Hadoop Central finally gets first product
Hortonworks announces Version 1 of its flagship Data Platform
The team at the heart of Apache Hadoop development has finally released their first dedicated stack, as Hortonworks announced the availability of Hortonworks Data Platform 1.0 at Hadoop Summit 2012 yesterday.
Since the release of Apache Hadoop 1.0, a number of contenders have entered the fray with Hadoop-based distros, but until now, the team central to Apache Hadoop development from the start had held off. Whilst Hadoop's open source core is driven out of the Apache Software Foundation, support comes from companies like Cloudera and MapR (often partnering up with larger vendors to provide propertiary extensions) but Hortonworks were keen to wait until now to show their hand. And with good reason.
The company, formed a year ago as a spinout of the Yahoo!
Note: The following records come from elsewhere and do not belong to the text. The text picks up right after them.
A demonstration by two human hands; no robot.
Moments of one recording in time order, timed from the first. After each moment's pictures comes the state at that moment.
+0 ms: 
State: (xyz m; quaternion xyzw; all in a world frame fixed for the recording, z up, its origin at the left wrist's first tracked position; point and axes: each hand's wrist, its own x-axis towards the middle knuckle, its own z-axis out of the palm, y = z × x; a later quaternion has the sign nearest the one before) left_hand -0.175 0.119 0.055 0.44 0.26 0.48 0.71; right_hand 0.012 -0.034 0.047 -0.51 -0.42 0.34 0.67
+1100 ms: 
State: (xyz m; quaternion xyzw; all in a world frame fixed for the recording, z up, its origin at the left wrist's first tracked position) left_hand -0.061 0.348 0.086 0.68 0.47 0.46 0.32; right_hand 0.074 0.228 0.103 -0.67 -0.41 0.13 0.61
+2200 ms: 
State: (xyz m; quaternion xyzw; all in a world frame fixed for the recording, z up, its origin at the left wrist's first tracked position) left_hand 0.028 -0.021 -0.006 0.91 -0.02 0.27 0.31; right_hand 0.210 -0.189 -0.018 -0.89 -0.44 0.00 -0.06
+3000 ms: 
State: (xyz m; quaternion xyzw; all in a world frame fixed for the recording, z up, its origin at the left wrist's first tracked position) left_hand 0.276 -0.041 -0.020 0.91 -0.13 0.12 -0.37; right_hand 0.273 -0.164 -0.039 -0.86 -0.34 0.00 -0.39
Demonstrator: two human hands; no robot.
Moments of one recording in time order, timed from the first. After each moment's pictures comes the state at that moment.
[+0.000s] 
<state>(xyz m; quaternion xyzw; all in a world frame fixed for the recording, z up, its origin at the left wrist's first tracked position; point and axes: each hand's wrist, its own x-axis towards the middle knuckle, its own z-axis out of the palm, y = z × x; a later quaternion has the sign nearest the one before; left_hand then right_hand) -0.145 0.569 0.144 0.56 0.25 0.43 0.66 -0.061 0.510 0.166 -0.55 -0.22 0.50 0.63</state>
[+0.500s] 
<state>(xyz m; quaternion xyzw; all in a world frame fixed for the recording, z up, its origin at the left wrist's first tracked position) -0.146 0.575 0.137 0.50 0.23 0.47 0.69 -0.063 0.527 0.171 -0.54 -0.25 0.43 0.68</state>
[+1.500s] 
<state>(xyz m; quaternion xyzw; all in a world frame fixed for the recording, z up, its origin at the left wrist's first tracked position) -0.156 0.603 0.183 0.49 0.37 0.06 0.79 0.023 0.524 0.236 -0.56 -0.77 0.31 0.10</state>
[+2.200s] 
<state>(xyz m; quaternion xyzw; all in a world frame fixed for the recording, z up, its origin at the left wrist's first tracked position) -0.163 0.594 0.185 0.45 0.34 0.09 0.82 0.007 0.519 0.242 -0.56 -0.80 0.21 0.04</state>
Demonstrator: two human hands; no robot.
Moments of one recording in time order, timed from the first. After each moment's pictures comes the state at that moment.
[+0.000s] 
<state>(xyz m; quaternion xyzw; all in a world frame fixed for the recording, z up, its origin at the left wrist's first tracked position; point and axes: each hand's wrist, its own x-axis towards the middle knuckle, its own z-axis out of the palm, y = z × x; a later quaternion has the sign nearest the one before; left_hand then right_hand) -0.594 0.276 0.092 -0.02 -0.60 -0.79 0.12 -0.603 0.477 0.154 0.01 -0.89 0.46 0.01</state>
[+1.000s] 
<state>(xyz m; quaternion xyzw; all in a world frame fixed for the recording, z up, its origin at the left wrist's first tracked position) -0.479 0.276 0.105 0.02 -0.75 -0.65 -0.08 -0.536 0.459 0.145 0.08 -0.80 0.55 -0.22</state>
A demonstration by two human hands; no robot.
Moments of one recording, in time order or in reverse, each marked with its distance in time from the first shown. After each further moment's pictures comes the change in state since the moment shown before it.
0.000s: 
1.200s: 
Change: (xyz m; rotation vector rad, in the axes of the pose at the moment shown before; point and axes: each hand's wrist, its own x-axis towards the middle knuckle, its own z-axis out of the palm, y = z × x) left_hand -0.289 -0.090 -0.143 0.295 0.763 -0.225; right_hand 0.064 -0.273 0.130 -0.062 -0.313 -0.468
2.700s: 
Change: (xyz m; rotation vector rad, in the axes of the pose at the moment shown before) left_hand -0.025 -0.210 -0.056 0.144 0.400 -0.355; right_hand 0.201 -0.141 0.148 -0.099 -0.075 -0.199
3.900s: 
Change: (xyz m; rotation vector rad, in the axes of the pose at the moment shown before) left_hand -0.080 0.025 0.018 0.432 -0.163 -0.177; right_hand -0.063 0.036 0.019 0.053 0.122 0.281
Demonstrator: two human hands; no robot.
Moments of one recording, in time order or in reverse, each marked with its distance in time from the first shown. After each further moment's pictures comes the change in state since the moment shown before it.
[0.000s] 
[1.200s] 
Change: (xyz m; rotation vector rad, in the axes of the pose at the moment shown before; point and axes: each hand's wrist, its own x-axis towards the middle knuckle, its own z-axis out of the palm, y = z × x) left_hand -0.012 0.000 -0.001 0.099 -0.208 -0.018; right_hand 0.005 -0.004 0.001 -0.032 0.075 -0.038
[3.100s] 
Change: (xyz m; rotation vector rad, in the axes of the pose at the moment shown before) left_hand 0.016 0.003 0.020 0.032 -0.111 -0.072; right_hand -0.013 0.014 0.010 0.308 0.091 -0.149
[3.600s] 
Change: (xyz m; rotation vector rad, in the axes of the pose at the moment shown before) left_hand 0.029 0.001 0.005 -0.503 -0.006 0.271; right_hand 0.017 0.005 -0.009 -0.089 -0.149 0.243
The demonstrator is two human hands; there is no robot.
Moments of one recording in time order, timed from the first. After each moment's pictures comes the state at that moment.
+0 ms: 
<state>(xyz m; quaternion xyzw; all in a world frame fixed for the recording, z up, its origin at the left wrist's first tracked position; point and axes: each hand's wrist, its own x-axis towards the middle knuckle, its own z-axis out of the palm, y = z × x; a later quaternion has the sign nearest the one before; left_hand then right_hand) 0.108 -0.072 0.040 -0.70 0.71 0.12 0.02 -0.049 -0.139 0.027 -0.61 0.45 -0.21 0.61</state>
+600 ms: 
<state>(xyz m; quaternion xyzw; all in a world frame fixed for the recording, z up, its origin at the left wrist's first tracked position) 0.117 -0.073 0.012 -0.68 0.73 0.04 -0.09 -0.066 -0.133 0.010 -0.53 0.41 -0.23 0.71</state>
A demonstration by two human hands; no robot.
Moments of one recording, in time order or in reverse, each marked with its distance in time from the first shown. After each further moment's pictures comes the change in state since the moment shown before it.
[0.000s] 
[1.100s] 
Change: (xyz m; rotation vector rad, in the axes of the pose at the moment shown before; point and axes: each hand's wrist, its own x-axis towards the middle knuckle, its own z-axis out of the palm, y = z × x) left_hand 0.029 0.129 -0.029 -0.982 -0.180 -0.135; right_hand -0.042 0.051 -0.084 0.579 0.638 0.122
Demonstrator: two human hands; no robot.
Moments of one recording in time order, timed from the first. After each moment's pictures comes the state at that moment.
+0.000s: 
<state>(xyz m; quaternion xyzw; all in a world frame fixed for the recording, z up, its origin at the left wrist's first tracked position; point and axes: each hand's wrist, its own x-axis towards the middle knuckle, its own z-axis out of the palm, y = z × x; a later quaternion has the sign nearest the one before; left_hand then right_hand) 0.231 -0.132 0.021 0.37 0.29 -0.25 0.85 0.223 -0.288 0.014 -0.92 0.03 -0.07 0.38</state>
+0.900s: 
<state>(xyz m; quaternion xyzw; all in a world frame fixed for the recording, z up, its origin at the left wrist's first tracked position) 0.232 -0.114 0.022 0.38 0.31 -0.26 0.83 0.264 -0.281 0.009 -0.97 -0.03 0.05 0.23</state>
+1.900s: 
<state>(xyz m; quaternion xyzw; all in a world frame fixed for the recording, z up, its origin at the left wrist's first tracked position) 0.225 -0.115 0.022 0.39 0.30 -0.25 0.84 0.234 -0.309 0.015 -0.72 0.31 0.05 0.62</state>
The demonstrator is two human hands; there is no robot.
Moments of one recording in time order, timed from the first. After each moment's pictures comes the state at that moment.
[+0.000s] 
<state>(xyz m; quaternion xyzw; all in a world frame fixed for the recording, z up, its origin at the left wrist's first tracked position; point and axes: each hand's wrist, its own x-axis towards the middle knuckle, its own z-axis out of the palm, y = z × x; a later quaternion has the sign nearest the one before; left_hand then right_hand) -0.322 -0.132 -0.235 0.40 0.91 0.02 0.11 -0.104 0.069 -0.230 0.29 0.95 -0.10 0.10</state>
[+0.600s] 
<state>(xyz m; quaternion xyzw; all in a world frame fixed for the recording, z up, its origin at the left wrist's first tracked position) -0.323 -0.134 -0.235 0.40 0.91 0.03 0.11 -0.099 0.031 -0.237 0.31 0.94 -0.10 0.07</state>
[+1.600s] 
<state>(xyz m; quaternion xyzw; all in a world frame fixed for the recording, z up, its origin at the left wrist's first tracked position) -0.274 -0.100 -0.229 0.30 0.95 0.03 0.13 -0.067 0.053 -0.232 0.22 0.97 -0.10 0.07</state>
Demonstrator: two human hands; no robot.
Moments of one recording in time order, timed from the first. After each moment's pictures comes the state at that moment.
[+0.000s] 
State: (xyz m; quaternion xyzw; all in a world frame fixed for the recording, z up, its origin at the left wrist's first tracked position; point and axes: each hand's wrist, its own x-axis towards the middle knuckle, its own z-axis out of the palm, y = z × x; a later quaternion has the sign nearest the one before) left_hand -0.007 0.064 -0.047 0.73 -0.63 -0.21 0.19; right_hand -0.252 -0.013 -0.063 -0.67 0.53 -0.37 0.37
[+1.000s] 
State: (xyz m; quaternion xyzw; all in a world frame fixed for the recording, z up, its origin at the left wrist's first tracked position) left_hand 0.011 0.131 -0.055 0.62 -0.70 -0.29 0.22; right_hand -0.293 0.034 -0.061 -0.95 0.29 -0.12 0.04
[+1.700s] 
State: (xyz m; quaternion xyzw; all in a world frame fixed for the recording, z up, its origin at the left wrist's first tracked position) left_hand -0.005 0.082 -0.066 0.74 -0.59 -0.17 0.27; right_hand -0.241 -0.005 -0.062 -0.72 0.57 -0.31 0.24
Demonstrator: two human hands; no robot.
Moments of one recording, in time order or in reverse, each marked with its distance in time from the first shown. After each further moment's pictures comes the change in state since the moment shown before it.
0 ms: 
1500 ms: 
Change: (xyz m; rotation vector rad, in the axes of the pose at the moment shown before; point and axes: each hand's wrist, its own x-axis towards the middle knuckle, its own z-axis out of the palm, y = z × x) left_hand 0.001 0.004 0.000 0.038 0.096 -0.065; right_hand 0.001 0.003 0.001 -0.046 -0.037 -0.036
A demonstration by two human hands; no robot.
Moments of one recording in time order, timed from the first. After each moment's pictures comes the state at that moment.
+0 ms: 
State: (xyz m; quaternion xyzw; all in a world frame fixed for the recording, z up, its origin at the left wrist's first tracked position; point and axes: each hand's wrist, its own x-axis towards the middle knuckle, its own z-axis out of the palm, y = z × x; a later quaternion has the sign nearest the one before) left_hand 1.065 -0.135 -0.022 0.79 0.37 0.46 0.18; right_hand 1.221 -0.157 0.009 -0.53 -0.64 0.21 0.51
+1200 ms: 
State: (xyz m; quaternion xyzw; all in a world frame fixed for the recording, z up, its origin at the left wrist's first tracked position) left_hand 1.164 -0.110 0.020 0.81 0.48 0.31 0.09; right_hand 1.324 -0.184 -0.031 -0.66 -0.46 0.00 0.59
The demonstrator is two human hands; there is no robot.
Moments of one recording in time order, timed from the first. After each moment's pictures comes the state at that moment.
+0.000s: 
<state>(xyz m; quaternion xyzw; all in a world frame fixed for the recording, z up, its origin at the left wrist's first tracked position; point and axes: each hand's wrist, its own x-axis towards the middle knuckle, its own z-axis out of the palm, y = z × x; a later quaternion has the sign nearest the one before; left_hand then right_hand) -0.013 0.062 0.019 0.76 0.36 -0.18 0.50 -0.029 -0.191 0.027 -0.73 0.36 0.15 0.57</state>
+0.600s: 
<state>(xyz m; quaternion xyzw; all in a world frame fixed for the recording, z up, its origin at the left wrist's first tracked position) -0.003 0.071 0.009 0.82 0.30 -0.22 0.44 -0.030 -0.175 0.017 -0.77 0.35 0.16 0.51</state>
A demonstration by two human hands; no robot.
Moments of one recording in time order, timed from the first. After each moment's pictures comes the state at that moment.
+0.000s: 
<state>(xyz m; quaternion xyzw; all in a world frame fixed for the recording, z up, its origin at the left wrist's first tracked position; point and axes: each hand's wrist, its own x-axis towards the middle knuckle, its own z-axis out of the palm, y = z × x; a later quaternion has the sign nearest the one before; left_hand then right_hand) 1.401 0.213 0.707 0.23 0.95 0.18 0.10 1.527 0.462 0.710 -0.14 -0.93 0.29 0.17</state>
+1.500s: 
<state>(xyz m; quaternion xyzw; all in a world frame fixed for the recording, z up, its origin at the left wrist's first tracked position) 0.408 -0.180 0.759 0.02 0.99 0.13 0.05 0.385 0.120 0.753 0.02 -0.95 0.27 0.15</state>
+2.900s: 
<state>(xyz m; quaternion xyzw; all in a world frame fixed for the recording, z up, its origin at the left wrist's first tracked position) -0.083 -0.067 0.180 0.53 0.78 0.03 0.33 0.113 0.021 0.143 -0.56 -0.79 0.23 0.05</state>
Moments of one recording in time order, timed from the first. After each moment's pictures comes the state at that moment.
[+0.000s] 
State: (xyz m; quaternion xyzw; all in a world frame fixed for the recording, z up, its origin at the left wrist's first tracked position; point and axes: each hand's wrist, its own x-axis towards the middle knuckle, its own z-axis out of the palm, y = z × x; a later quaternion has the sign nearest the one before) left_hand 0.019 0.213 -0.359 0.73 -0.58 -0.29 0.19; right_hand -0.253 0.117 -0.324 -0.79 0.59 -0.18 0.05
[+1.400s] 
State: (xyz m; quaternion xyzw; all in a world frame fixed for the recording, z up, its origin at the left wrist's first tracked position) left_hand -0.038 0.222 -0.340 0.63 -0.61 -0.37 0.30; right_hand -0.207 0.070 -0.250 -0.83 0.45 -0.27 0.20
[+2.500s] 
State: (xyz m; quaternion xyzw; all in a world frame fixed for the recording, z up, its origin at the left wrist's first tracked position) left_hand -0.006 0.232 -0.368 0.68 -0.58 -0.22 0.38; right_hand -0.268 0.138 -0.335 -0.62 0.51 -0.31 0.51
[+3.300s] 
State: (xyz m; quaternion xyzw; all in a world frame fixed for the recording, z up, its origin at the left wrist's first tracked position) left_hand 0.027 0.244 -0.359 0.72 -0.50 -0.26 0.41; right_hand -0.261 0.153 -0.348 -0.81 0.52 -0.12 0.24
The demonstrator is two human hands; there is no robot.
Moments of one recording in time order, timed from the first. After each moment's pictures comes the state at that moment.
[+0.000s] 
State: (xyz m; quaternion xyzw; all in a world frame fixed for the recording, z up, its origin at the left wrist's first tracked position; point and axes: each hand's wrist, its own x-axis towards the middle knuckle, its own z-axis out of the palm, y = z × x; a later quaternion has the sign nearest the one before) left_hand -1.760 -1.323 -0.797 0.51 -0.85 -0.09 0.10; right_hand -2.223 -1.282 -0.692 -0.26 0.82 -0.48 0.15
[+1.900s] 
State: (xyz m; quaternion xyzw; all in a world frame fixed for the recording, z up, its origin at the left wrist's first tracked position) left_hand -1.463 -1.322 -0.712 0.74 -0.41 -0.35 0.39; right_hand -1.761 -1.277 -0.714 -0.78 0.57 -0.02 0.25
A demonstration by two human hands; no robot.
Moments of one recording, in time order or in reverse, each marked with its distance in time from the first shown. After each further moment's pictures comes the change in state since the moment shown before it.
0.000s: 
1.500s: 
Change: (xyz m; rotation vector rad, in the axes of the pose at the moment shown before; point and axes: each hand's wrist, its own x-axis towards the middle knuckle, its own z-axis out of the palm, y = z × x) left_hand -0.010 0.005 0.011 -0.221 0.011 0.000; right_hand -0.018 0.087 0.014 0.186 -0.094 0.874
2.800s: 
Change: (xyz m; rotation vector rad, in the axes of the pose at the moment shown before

Hadoop team, have been instrumental in the first major release, as they were entrusted with creating one key aspect of Hadoop, in data-cruncher MapReduce. They've also laid the foundations down for Hadoop 2.0, which recently saw an alpha release. Hortonworks are offering something slightly different in Data Platform, with it being the only option thus far that is 100% based on open source Apache Hadoop.
Speaking to The Register, John Kreisa, vice president of marketing at Hortonworks, explained why they were going for a pure Hadoop stack:
There are no proprietary bits in the Hortonworks Data Platform, no lock in, and we (sic) doing this because we believe that it will greatly facilitate Hadoop adoption.
Given their instrumental part in getting Hadoop this far along the line, it's a shrewd move. Many of those already channelling Hadoop as part of their production will want no ties to other vendors, and get that level of quality assurance from the company most involved with Apache Hadoop development itself.
The platform itself claims to be a 'an enterprise-class solution architecture for high availability'. Teaming up with VMware, who've provided the infrastructure in vSphere, Hortonworks Data Platform strikes up partnerships with other spinoff Hadoop projects such as the scripting project Pig, querying hub Hive, metadata king HCatalog (Hortonworks stands alone in offering that) and Zookeeper to keep the whole thing ticking over smoothly. There's also the standard HDFS and MapReduce duo within the architecture too, as expected.
As is company policy, Hortonworks will contribute code from its HA solution back in the Hadoop project itself. The flexibility offered here is sure to entice many to the distro, as long as it gets the right marketing - Data Platform can adapt to the upcoming Hadoop 2.0 release when it arrives.
Now that there's five stacks at the table, all with merit, (Cloudera, EMC Greenplum, Hortonworks, IBM and MapR), the Hadoop choice just became a little bit harder for enterprises. But if you're looking for no tie-ins, seamless integration and pure tried and tested Hadoop 1.0, Hortonworks Data Platform might just be the one for you.